### Assigned task
Go through the listing and copy every line word for word.

### Dataset excerpts
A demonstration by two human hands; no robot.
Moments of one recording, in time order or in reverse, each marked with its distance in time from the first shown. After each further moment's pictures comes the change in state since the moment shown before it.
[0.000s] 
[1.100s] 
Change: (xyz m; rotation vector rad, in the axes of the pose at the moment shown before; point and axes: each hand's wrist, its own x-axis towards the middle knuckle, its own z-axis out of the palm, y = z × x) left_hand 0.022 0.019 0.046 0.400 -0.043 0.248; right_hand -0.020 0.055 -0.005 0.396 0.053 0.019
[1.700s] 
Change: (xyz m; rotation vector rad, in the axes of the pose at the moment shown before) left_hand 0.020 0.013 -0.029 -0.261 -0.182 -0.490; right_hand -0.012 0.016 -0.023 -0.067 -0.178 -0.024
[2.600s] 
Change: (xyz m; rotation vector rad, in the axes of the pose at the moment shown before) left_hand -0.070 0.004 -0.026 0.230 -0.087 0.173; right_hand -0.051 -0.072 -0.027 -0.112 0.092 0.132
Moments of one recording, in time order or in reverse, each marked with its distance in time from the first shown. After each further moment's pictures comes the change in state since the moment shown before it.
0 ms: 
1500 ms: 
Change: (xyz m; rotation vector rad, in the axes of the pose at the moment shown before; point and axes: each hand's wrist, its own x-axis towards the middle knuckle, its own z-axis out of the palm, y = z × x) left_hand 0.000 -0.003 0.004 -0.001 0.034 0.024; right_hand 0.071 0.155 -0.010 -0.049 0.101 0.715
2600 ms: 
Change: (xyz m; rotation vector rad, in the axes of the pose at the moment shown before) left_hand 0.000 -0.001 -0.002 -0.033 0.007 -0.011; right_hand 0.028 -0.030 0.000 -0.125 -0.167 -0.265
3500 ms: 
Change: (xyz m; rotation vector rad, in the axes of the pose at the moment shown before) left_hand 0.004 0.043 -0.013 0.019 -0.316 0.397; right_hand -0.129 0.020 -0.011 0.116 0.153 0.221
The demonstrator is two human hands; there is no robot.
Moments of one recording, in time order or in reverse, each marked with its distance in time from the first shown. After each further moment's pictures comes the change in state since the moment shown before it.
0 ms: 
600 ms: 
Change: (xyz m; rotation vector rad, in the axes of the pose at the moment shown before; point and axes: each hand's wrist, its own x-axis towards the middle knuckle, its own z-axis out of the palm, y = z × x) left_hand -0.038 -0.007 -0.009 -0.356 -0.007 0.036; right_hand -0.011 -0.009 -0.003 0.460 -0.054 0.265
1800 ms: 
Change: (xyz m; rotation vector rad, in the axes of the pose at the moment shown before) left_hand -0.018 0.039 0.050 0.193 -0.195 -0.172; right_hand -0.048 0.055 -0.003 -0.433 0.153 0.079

### Your response
A demonstration by two human hands; no robot.
Moments of one recording, in time order or in reverse, each marked with its distance in time from the first shown. After each further moment's pictures comes the change in state since the moment shown before it.
[0.000s] 
[1.100s] 
Change: (xyz m; rotation vector rad, in the axes of the pose at the moment shown before; point and axes: each hand's wrist, its own x-axis towards the middle knuckle, its own z-axis out of the palm, y = z × x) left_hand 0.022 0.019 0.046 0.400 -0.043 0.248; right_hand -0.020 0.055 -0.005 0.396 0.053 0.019
[1.700s] 
Change: (xyz m; rotation vector rad, in the axes of the pose at the moment shown before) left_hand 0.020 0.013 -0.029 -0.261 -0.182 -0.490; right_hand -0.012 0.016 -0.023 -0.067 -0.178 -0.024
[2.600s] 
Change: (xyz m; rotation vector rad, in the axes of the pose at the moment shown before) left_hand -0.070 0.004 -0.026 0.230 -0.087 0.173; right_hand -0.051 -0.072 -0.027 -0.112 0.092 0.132
Moments of one recording, in time order or in reverse, each marked with its distance in time from the first shown. After each further moment's pictures comes the change in state since the moment shown before it.
0 ms: 
1500 ms: 
Change: (xyz m; rotation vector rad, in the axes of the pose at the moment shown before; point and axes: each hand's wrist, its own x-axis towards the middle knuckle, its own z-axis out of the palm, y = z × x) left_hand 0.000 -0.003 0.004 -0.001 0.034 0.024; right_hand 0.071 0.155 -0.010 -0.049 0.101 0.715
2600 ms: 
Change: (xyz m; rotation vector rad, in the axes of the pose at the moment shown before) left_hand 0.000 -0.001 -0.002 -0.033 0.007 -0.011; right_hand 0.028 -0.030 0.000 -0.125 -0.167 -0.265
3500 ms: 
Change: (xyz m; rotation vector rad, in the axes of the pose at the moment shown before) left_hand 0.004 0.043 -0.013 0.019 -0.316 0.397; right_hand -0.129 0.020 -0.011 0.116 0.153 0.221
The demonstrator is two human hands; there is no robot.
Moments of one recording, in time order or in reverse, each marked with its distance in time from the first shown. After each further moment's pictures comes the change in state since the moment shown before it.
0 ms: 
600 ms: 
Change: (xyz m; rotation vector rad, in the axes of the pose at the moment shown before; point and axes: each hand's wrist, its own x-axis towards the middle knuckle, its own z-axis out of the palm, y = z × x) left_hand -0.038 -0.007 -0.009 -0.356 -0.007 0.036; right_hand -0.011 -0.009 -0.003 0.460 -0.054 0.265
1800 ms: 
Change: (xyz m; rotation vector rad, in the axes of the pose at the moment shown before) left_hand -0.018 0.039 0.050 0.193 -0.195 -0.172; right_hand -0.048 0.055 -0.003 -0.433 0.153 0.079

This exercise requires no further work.